End-July palm oil stockpiles in Malaysia, the world’s second-largest producer, fell 7.3% from a month earlier to 1.5 million tonnes, according to Malaysian Palm Oil Board (MPOB) data released during the midday break.

“The market was widely expecting (stockpile) numbers to be a tad below 1.6 million tonnes... it’s a big surprise,” said Paramalingam Supramaniam, director of Malaysian brokerage Pelindung Bestari.

Output fell 5.17% to 1.52 million tonnes despite plantations entering the peak production months, while exports slipped 0.75% to 1.41 million tonnes.

Palm prices were also supported by stockpiling activities in importing countries, such as key buyer China, as arriving shipments face quarantine measures due to COVID-19, Paramalingam said.

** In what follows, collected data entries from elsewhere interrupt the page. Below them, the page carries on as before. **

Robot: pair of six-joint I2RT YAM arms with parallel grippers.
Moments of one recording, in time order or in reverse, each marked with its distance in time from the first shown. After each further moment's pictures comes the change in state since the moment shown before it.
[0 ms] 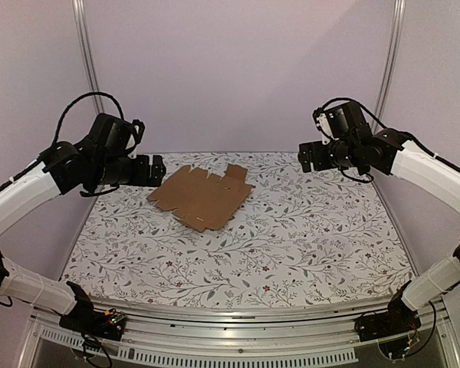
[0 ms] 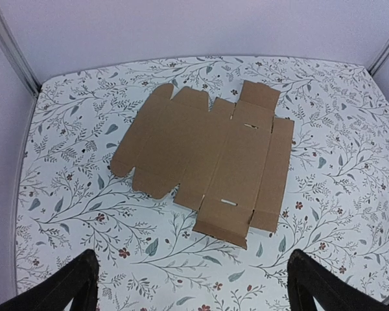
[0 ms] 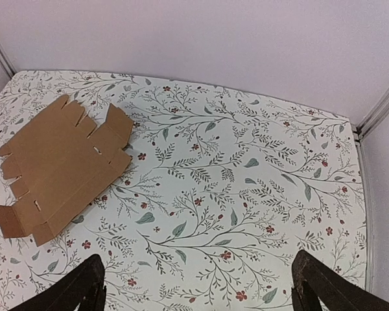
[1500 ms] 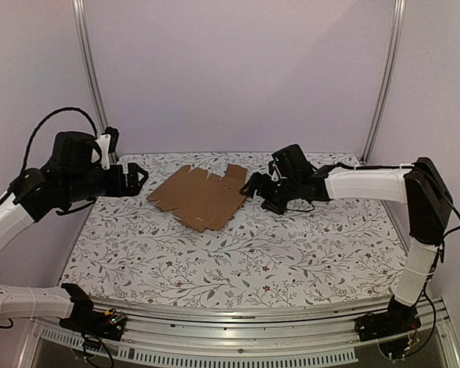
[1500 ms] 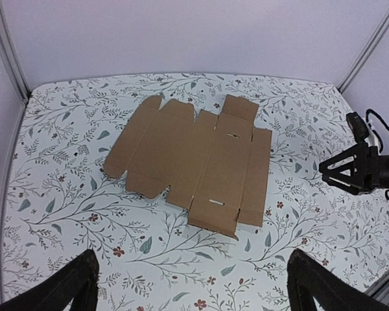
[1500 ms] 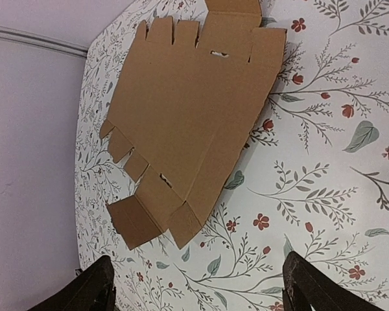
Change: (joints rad) left arm 0.107 -0.261 -0.204 0.098 0.152 0.034; right arm 0.092 0.388 -0.089 0.435 -0.517 0.707
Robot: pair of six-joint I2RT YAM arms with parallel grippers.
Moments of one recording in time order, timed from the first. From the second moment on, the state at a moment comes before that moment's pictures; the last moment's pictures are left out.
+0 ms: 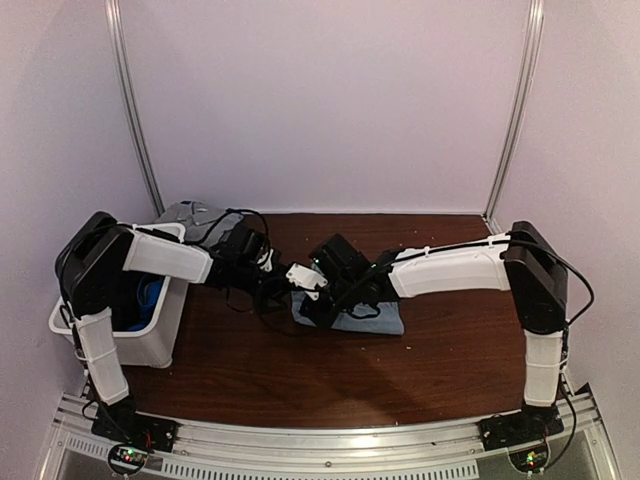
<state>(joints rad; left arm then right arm) -0.62 1.90 1.10 -0.02 0.44 -0.87 0.97 2.01 1.44 -0.26 -0.07 -0.10</state>
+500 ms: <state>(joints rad) -0.66 1.95 0.99 0.30 0.48 -1.13 0.96 1.99 1.41 -0.24 -0.09 -0.10</state>
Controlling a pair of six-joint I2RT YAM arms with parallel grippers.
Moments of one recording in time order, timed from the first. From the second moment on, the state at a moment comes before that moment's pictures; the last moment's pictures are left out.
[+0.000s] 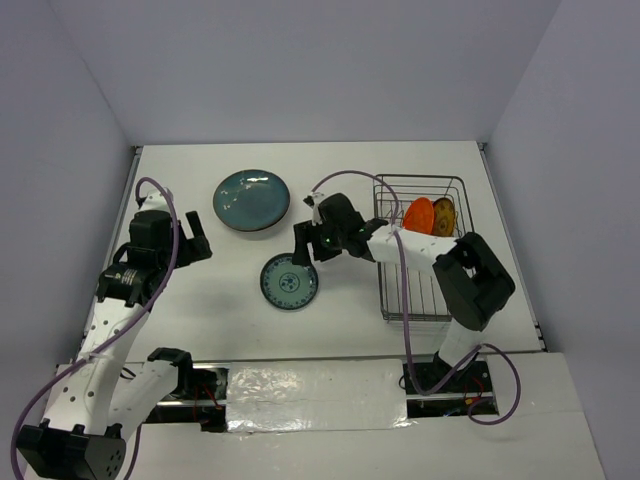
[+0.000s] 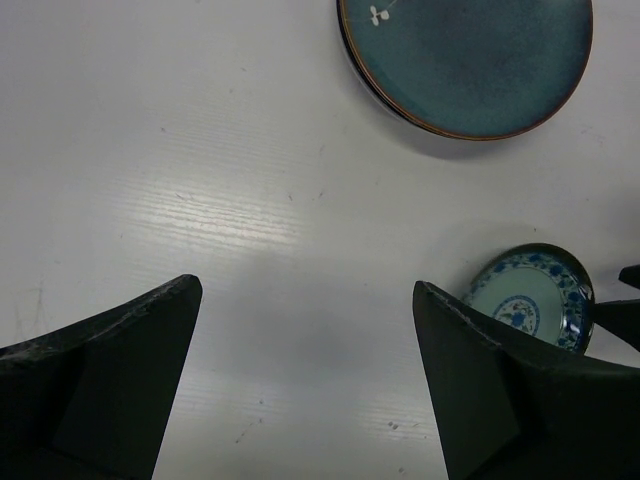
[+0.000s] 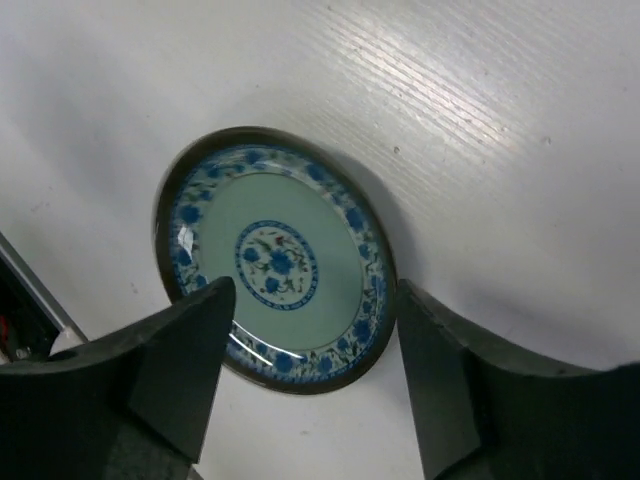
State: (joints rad) left arm -0.13 0.82 0.88 -0.69 -0.19 -0.35; right arm 0.70 1.74 1.08 -0.10 -0.28 0.38
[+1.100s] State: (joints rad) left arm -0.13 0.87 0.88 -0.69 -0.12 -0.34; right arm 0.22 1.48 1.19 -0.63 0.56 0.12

Exports of Malaysian palm oil products for Aug. 1-10 fell between 10% and 12.8% from the same period in July, cargo surveyors said.

With a labour shortage in Malaysia delaying harvests and rising COVID-19 cases, palm prices can remain defensive, Paramalingam said.

Dalian’s most-active soyaoil contract rose 3.5% and while its palm oil contract gained 5.1%. Soyaoil prices on the Chicago Board of Trade were up 2.7%.

Palm oil is affected by price movements in related oils as they compete for a share in the global vegetable oils market.